_Stored entries_
----

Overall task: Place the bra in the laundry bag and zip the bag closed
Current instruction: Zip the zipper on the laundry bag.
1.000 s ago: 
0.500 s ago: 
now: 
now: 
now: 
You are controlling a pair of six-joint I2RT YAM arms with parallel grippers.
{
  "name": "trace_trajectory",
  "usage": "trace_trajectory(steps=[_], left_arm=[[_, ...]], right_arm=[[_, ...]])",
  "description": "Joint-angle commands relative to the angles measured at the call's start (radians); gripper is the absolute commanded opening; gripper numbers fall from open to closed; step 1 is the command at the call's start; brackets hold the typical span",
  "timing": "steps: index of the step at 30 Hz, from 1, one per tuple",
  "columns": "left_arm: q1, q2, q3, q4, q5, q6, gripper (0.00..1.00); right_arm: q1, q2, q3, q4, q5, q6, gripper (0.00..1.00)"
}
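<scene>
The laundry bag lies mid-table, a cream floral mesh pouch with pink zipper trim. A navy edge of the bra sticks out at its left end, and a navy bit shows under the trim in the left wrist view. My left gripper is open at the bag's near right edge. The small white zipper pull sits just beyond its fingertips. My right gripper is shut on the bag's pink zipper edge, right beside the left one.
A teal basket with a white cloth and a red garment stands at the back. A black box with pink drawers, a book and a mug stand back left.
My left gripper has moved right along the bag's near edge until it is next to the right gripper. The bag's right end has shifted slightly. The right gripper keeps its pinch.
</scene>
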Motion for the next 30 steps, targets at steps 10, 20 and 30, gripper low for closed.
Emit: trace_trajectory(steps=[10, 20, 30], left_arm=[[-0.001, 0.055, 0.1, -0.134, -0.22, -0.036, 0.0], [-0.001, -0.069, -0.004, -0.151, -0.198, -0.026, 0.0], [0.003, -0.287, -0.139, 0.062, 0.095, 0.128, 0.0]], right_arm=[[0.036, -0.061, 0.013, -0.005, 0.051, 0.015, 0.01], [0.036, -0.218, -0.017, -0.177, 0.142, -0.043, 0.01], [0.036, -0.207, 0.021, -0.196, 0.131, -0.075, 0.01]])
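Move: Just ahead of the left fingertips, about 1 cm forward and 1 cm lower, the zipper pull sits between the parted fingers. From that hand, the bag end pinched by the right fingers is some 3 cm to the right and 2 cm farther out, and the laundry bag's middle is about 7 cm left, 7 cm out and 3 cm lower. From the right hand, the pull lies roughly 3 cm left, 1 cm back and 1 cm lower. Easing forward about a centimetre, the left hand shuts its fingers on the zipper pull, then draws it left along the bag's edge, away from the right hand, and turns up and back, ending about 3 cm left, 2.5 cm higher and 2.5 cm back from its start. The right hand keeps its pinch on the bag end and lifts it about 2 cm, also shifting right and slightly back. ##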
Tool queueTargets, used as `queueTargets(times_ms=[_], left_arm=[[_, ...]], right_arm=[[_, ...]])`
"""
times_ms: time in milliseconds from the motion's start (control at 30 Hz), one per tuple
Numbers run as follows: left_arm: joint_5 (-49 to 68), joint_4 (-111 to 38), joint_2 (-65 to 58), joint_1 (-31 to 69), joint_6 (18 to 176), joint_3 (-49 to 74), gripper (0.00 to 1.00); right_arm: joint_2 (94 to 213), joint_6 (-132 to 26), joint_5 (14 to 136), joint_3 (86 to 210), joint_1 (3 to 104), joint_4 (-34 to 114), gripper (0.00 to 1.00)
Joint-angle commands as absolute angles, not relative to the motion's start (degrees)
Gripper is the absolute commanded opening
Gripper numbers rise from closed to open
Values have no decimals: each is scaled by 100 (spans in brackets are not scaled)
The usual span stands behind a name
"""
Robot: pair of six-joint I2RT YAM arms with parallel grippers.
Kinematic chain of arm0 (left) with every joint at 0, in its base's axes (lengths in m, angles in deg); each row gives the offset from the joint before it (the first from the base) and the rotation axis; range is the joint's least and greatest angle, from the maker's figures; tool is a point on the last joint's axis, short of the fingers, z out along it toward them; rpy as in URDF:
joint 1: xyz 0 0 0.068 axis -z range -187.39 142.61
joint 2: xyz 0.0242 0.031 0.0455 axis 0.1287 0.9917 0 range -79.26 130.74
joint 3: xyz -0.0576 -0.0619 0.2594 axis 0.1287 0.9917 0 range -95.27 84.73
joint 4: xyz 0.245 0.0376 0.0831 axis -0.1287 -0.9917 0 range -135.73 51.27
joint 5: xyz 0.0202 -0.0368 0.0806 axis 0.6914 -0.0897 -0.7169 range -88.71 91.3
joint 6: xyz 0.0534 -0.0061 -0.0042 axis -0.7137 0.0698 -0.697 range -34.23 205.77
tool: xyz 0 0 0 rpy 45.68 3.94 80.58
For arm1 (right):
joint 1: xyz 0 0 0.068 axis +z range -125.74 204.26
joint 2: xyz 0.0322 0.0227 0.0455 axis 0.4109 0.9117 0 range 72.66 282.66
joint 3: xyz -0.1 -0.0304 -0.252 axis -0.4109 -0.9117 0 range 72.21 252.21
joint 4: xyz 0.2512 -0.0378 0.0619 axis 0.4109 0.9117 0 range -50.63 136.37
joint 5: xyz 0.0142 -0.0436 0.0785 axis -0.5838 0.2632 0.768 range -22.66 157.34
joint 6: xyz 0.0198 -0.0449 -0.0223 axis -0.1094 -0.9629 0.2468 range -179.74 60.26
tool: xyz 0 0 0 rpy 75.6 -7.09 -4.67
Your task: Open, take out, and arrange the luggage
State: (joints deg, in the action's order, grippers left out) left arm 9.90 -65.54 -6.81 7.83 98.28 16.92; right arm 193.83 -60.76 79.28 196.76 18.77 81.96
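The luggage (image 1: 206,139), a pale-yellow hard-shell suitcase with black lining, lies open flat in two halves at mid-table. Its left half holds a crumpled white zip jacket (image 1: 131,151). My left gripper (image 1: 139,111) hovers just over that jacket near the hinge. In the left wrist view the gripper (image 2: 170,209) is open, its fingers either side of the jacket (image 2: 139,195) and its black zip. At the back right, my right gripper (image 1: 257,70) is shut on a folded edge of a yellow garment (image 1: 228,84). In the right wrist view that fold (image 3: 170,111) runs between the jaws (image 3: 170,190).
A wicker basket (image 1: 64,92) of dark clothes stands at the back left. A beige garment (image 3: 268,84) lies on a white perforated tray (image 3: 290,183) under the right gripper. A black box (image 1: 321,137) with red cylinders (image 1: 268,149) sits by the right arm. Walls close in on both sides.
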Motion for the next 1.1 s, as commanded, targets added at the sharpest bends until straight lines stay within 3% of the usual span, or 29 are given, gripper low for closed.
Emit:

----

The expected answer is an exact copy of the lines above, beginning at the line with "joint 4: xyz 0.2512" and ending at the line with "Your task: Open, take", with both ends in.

joint 4: xyz 0.2512 -0.0378 0.0619 axis 0.4109 0.9117 0 range -50.63 136.37
joint 5: xyz 0.0142 -0.0436 0.0785 axis -0.5838 0.2632 0.768 range -22.66 157.34
joint 6: xyz 0.0198 -0.0449 -0.0223 axis -0.1094 -0.9629 0.2468 range -179.74 60.26
tool: xyz 0 0 0 rpy 75.6 -7.09 -4.67
Your task: Open, take out, and arrange the luggage

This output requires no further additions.